The required output is the exact run of lines from the one that contains "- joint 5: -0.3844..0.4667" to the end of the data, with every picture left out.

--------------------------------------------------

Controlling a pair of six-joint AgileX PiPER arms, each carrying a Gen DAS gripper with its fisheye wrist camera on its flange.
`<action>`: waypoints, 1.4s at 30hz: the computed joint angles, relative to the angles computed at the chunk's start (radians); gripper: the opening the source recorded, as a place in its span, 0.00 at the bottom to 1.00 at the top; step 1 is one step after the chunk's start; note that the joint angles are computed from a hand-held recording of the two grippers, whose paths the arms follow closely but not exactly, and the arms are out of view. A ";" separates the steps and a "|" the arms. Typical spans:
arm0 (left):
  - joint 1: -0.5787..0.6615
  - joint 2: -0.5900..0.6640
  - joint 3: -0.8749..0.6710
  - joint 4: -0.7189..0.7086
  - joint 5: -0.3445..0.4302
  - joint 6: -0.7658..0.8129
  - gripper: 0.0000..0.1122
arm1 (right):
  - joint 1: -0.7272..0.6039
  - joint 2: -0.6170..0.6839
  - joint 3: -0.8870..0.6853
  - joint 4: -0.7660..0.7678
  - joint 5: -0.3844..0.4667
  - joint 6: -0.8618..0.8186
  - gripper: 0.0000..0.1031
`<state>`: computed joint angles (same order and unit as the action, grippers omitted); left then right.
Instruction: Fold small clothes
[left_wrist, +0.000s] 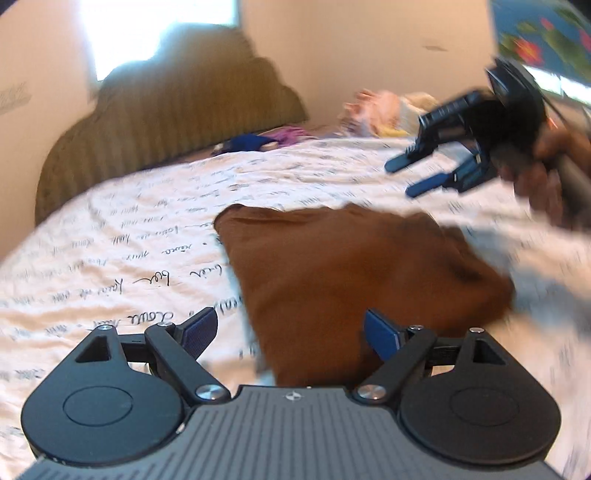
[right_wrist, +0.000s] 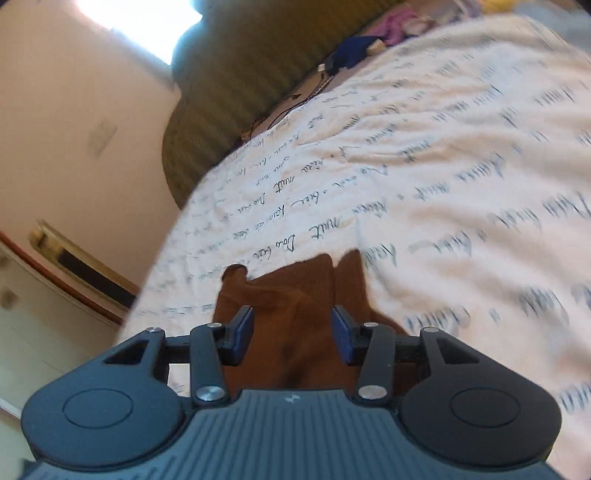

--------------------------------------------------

* [YOUR SOLUTION]:
  - joint 5: -0.3844..0.4667
  - joint 6: -0.8618..0.8186
  - gripper: 0.0000..0.1031
`<state>`: computed joint angles (same order and unit as the action, grippers omitted); left then right.
Instruction: Fold small clothes
[left_wrist, +0.000s] 
[right_wrist, +0.000s] 

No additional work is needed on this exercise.